Эдвардс заявил о своем присутствии, коснувшись моего плеча: когда я работаю в той маске, слышу довольно плохо.
– Кое-кто желает видеть вас, сэр.
– Так скажи этому кое-кому, что мне не до него.
Будучи вышколенным слугой, Эдвардс церемонно направился передавать сообщение. Я было подумал, что на этом дело закончится, но ошибся.
Я погрузился в регулировку клапана на баллоне, в котором смешивал оксиды, когда меня вновь потрогали за плечо. Я не стал поворачиваться, полагая, что вернулся Эдвардс.
– Стоит мне слегка перекосить этот вентиль, приятель, и ты окажешься в краю, где веселятся черти да духи. Что пришел, куда тебя не звали? – Тут я оглянулся. – А вы еще кто такой?
Ибо то был не Эдвардс, а тип совершенно иного пошиба.
Я оказался лицом к лицу с человеком, которого самого можно было легко принять за недавно упомянутого черта. Костюм его навевал мысли об «алжирцах», наводнивших Францию и считающихся там самыми напористыми, наглыми и занятными лавочниками. Помню, как один из них упорно наведывался на репетиции в «Алькасар» в Туре, – но здесь! Незваный гость походил на тех алжирцев и в то же время отличался от них: не такой колоритный и гораздо более потрепанный, чем обычно бывают его французские прототипы. На нем был бурнус[7] – желтый и пропыленный, как у арабов в Судане, а не у разряженных в пух и прах арабов с бульваров. Но основное отличие заключалось в том, что он был чисто выбрит, в то время как парижские алжирцы почитают ухоженные усы и бороду главнейшим своим украшением – разве кто-то видел иных?
Я думал, что он заговорит со мной на наречии, кое эти джентльмены величают французским языком, но нет.
– Вы мистер Атертон?
– А кто вы, мистер?.. Как сюда попали? Где мой слуга?

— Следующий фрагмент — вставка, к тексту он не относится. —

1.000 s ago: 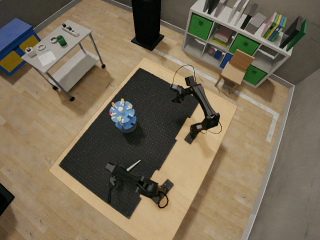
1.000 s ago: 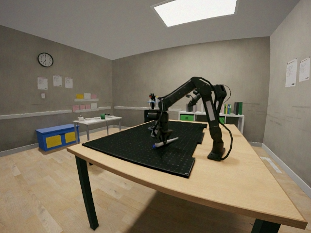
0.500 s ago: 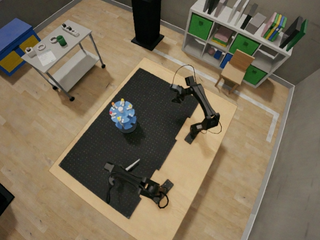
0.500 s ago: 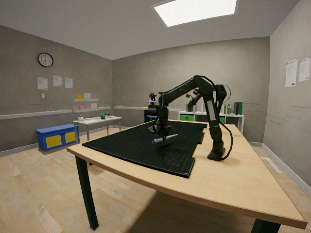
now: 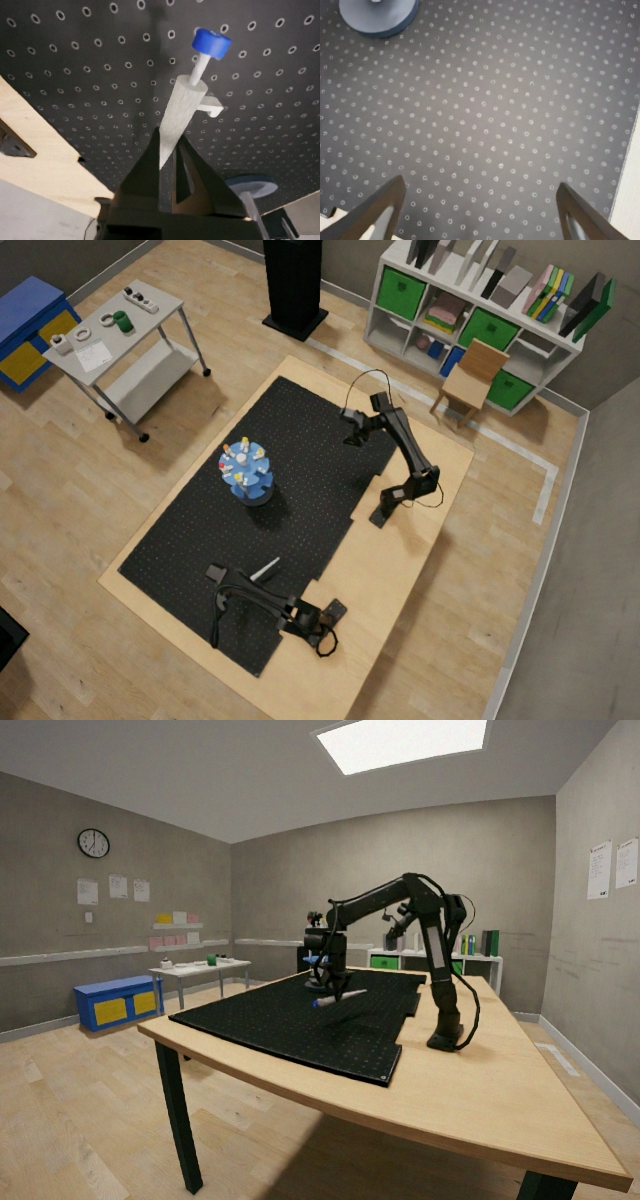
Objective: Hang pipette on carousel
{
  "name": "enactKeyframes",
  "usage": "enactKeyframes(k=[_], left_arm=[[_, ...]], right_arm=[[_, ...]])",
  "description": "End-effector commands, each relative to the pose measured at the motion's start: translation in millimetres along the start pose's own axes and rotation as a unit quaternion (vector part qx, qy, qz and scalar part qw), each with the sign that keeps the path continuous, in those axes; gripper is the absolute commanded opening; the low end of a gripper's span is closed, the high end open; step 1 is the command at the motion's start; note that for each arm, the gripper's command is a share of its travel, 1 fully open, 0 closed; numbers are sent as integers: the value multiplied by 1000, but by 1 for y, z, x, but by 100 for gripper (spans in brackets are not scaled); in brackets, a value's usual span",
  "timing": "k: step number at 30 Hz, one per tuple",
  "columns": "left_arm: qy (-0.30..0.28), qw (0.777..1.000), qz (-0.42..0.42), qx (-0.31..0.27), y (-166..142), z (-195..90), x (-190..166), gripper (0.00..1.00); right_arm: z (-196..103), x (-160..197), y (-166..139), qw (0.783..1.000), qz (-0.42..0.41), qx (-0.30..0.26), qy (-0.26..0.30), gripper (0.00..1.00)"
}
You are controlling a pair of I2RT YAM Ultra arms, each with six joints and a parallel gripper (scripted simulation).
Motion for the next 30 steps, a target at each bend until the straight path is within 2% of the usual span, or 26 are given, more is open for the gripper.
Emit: enactKeyframes(k=[1,17,30], left_arm=[[0,1000,-2,-10,2,-21,5,12],[0,1000,-2,-10,1,-49,5,12],[7,1000,0,2,-1,-43,3,12]], right_arm=[[-5,-1,5,1000,-9,-17,-2,100],[-5,-1,5,1000,-9,-17,-2,100],[-5,-1,5,1000,-9,-17,-2,100]])
Point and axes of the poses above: on each arm, the point where the finger pads meet when closed, its own z axis out along the fingers, its own x axis across the jaws, y = z × x, the point moved 10 cm from there along -z, back along the fingers, and after that the axes turned 14 degrees about z, right-handed, at the moved point
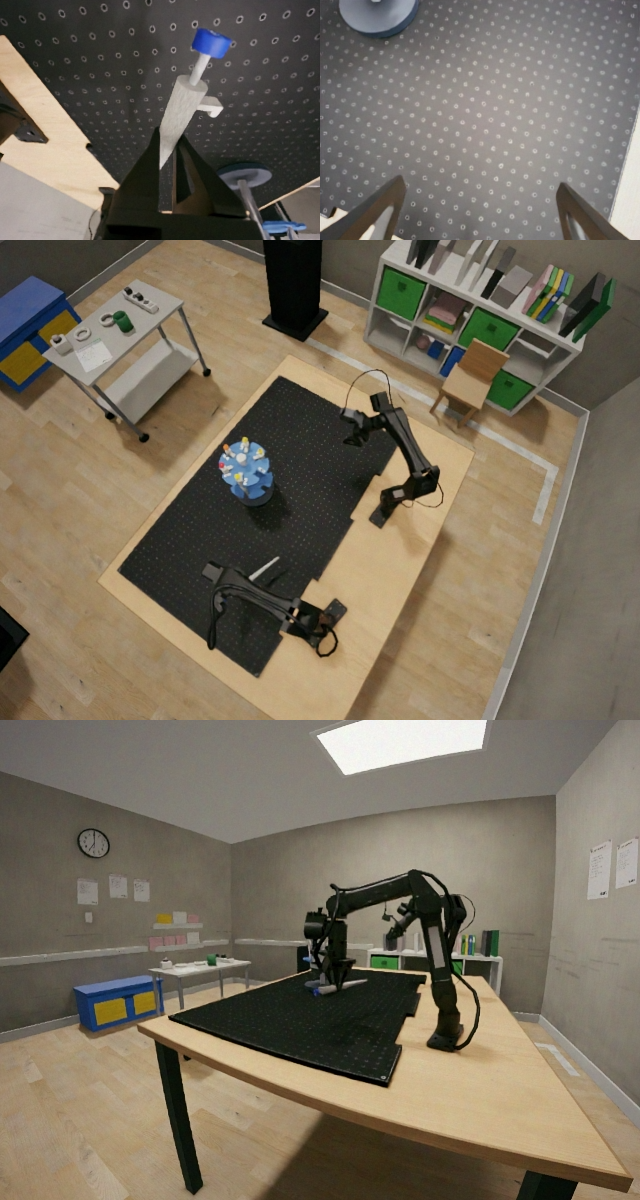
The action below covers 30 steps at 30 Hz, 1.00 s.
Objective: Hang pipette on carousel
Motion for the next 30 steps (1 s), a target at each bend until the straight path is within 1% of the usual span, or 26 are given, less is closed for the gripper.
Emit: enactKeyframes(k=[1,2,3,4,8,10,11,12,13,25,27,28,30], left_arm=[[3,1000,0,-1,0,-6,2,12],[-5,1000,1,-13,-6,-17,0,12],[10,1000,1,-1,-13,-7,4,12],[12,1000,1,0,-17,-7,4,12],[11,1000,1,1,-29,-7,1,12],[11,1000,1,1,-29,-7,1,12],[-6,1000,1,-11,-29,-18,-5,12],[8,1000,1,-2,-35,-9,-2,12],[11,1000,1,1,-39,-7,-2,12],[9,1000,1,-1,-77,-9,-12,12],[9,1000,1,-1,-77,-9,-12,12],[0,1000,1,-5,-78,-15,-15,12],[11,1000,1,0,-86,-9,-14,12]], right_arm=[[-5,-1,5,1000,-9,-17,-2,100],[-5,-1,5,1000,-9,-17,-2,100],[-5,-1,5,1000,-9,-17,-2,100],[-5,-1,5,1000,-9,-17,-2,100],[-5,-1,5,1000,-9,-17,-2,100],[-5,-1,5,1000,-9,-17,-2,100],[-5,-1,5,1000,-9,-17,-2,100],[-5,-1,5,1000,-9,-17,-2,100],[-5,-1,5,1000,-9,-17,-2,100],[-5,-1,5,1000,-9,-17,-2,100],[-5,-1,5,1000,-9,-17,-2,100],[-5,-1,5,1000,-9,-17,-2,100],[-5,-1,5,1000,-9,-17,-2,100]])
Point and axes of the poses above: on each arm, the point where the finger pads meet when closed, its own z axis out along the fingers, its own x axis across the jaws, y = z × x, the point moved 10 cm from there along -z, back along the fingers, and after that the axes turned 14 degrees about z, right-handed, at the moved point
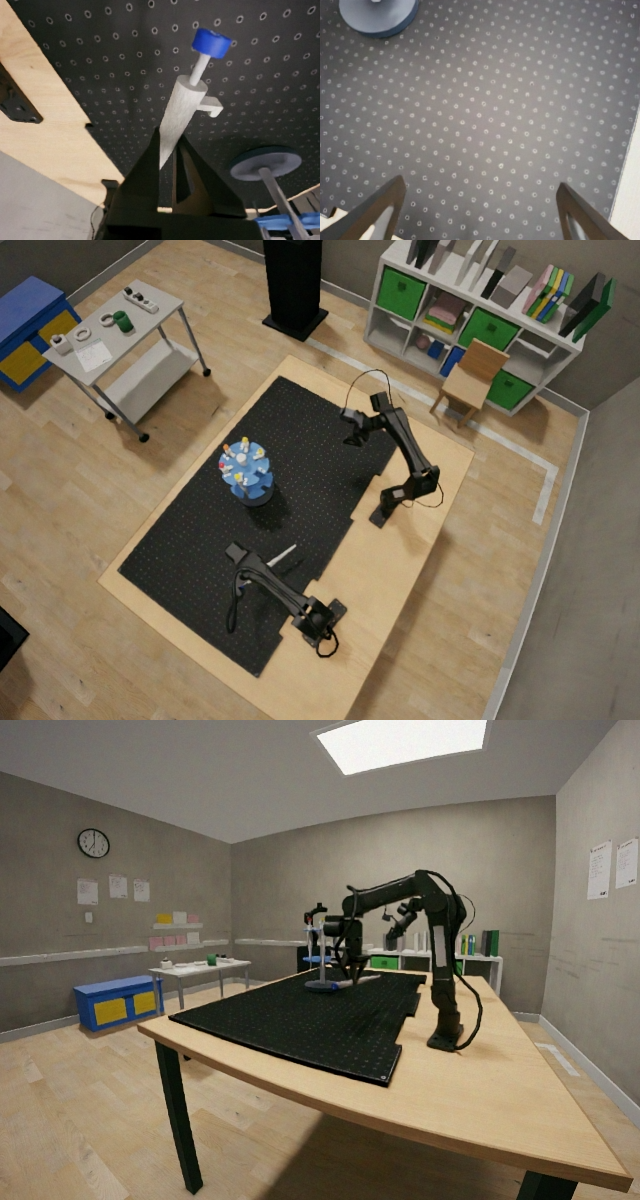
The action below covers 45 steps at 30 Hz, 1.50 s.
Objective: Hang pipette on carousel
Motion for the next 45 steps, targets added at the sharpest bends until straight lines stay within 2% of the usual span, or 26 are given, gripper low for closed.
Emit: enactKeyframes(k=[1,23,45], left_arm=[[6,1000,-10,-2,-14,-3,3,12],[-16,1000,-10,-8,-76,-16,-20,12],[1,1000,-10,-4,-140,-8,-42,12]], right_arm=[[-5,-1,5,1000,-9,-17,-2,100],[-5,-1,5,1000,-9,-17,-2,100],[-5,-1,5,1000,-9,-17,-2,100]])
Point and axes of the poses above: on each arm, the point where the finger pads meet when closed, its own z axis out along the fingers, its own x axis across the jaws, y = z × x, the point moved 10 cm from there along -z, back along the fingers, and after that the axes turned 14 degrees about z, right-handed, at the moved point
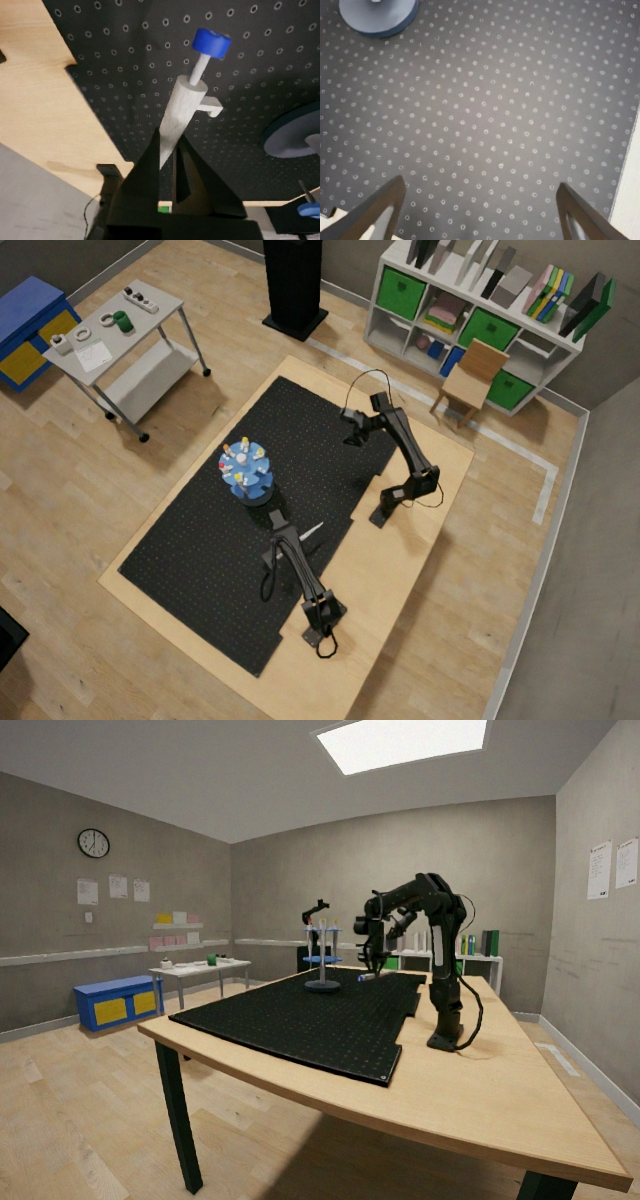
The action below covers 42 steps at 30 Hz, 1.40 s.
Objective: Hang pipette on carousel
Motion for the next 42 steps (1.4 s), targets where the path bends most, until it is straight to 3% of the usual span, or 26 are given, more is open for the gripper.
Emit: enactKeyframes(k=[1,16,27,31,37,42], left_arm=[[4,1000,-14,-5,-11,-5,-4,12],[3,1000,-14,-4,-53,-7,-15,12],[-8,988,151,-4,-53,-14,-14,12],[-7,987,160,-4,-52,-14,-14,12],[-7,973,232,-5,-53,-14,-14,12],[-7,947,321,-5,-53,-14,-14,12]], right_arm=[[-5,-1,5,1000,-9,-17,-2,100],[-5,-1,5,1000,-9,-17,-2,100],[-5,-1,5,1000,-9,-17,-2,100],[-5,-1,5,1000,-9,-17,-2,100],[-5,-1,5,1000,-9,-17,-2,100],[-5,-1,5,1000,-9,-17,-2,100]])
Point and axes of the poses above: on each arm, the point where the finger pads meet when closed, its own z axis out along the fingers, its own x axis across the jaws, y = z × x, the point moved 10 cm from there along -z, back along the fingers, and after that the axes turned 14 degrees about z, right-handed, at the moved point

Незнакомец поднял руку. Когда он сделал это, в комнату, будто по условному знаку, вошел Эдвардс, на лице которого читалось чрезвычайное недоумение. Я обратился к нему:
– Это тот человек, что хотел видеть меня?
– Да, сэр.
– Разве я тебе не говорил, что я не желаю его видеть?
– Говорили, сэр.
– И почему ты не передал это ему?
– Я передал, сэр.
– Тогда как он сюда вошел?
– Поверьте, сэр, – словно в полусне, Эдвардс приложил пальцы ко лбу, – представления не имею.
– Как не имеешь? Почему ты его не остановил?
– Кажется, сэр, на меня нашло какое-то затмение: я правда пытался задержать его, но руки меня не слушались.
– Ну ты и болван!.. Иди прочь! – Он ушел. Я повернулся к незнакомцу: – Полагаю, сэр, что вы фокусник?
Он ответил вопросом на вопрос:
– Вы, мистер Атертон, вы тоже фокусник?
И вперил откровенно озадаченный взгляд в мою маску.
– Я надел это, потому что здесь, в этой комнате, витает смерть, таясь в мельчайших пылинках, и без маски я не решился бы дышать. – Он кивнул, хотя сомневаюсь, что он меня понял. – Будьте любезны, вкратце поведайте мне, зачем вы хотели меня видеть.
Он опустил руку в складки бурнуса, вынул оттуда листок бумаги и положил на полку, возле которой мы стояли. Я посмотрел на листок, ожидая найти прошение, или рекомендательное письмо, или правдивую повесть о его горькой судьбе, но вместо этого обнаружил лишь два слова: «Марджори Линдон». Неожиданно возникшее передо мной имя возлюбленной заставило меня покраснеть.
– Вас прислала мисс Линдон? – Он немного сутулился, свел вместе кончики пальцев и склонил голову так, как это принято делать на Востоке, что, впрочем, особо ничего не объяснило, поэтому я повторил вопрос:
– Вы хотите, чтобы я сам понял, что вы действительно от мисс Линдон?
Опять опустил он руку в бурнус, вынул другой листок, положил его на полку, я взглянул на бумагу и вновь прочитал одно только имя: «Пол Лессинхэм».